### [What the exercise asks]
Each line in the entries below that holds the word "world" belongs in the answer.
START Data
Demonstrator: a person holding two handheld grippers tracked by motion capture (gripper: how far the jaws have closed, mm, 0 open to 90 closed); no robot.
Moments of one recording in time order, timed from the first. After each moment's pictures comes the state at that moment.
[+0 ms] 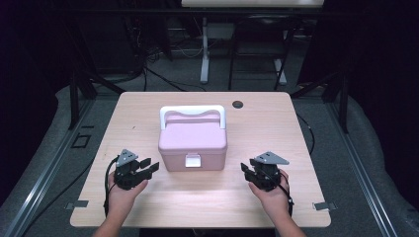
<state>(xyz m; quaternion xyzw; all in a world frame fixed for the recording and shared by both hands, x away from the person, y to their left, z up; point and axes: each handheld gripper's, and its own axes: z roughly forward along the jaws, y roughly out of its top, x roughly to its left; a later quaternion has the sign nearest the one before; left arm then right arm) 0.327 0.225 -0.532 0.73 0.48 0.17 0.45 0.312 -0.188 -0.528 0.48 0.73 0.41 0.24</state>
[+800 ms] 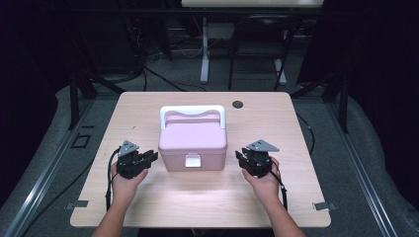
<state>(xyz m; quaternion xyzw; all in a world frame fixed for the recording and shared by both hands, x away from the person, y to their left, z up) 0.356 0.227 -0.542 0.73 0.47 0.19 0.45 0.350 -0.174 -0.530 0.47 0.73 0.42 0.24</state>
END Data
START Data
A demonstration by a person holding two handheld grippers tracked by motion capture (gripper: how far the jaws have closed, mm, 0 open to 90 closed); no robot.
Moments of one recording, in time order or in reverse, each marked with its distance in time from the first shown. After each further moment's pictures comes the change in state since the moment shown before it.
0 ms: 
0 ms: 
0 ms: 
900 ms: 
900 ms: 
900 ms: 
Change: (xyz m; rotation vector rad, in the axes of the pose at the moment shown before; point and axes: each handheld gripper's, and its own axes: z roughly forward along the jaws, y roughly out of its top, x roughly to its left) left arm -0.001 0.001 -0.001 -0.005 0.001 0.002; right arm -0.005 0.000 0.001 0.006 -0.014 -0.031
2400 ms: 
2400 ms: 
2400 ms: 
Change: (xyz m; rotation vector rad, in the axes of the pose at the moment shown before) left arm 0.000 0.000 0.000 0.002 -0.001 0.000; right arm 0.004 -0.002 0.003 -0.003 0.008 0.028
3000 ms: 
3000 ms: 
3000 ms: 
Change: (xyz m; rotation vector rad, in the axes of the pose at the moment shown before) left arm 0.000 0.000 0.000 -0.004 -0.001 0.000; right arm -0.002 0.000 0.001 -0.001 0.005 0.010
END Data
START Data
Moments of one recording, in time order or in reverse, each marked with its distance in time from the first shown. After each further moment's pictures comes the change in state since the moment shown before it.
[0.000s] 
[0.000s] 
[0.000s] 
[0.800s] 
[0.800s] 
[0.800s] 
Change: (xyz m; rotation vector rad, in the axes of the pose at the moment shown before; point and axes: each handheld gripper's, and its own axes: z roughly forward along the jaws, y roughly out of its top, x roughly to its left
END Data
### [Output of the task]
<state>(xyz m; quaternion xyzw; all in a world frame fixed for the recording and shared by both hands, x away from the person, y to their left, z up; point and axes: each handheld gripper's, and its own axes: z roughly forward along the jaws, y roughly out of its top, x roughly to its left; a later quaternion has the sign nearest the one before; left arm then right arm) 0.327 0.225 -0.532 0.73 0.48 0.17 0.45 0.312 -0.188 -0.528 0.48 0.73 0.41 0.24</state>
<state>(xyz m; quaternion xyzw; all in a world frame fixed for the recording and shared by both hands, x away from the person, y to their left, z up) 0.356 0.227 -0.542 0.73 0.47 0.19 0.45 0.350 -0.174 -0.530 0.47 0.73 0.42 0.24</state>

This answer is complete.